# [PROBLEM TO WORK ON]
Every line that contains the word "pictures" should be copied from the records below.
Segment Open
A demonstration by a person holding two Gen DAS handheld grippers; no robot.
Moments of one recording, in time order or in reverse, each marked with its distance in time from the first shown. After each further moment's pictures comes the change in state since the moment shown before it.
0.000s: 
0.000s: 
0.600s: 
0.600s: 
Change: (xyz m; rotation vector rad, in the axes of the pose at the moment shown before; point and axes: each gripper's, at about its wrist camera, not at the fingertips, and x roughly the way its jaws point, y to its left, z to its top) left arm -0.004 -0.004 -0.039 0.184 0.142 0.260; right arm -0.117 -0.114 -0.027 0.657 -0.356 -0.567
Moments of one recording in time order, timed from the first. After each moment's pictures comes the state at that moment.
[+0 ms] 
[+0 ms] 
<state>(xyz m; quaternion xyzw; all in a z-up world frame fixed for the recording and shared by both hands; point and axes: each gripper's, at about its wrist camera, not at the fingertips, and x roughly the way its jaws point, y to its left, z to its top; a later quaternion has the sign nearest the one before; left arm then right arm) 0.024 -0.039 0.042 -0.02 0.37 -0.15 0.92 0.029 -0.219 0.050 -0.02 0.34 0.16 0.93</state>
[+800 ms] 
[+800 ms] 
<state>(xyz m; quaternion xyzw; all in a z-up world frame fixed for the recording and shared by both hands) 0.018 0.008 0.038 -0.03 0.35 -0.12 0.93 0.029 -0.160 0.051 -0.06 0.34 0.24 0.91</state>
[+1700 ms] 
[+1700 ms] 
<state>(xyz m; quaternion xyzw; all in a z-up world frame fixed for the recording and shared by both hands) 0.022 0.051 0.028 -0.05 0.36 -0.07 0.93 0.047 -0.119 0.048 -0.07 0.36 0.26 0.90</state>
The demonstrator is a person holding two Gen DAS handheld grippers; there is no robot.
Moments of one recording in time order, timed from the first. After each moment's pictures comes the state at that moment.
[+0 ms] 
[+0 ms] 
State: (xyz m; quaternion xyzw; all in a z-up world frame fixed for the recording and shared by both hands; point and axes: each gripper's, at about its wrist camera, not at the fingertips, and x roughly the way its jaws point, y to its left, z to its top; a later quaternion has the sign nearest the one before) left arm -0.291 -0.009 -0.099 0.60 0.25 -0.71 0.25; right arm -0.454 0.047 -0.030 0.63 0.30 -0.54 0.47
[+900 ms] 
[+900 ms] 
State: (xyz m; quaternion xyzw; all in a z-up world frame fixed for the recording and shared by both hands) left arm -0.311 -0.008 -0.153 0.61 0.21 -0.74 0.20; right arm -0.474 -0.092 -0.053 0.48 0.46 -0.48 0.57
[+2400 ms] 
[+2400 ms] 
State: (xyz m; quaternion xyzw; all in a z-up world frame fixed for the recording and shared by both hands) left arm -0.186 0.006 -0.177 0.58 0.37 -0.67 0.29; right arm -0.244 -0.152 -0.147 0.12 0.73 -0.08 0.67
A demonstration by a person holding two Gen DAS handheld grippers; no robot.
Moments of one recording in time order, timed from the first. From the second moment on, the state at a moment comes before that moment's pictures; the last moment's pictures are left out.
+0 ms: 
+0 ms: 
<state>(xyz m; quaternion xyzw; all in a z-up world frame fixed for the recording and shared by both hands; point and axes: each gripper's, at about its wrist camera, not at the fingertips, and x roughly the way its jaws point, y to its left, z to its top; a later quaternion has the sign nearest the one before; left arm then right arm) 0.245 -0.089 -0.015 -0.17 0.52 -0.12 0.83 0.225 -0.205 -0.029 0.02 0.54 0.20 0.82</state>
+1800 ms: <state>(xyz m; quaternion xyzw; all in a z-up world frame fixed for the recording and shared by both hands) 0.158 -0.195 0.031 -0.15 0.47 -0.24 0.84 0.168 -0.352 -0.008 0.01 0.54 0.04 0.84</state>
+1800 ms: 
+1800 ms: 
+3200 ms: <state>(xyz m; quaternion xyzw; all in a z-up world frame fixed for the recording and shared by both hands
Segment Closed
# [WRITTEN RESPONSE]
Moments of one recording, in time order or in reverse, each marked with its distance in time from the first shown. After each further moment's pictures comes the change in state since the moment shown before it.
Moments of one recording in time order, timed from the first. After each moment's pictures comes the state at that moment.
Moments of one recording in time order, timed from the first. After each moment's pictures comes the state at that moment.
Moments of one recording in time order, timed from the first. From the second moment on, the state at a moment comes before that moment's pictures; the last moment's pictures are left out.

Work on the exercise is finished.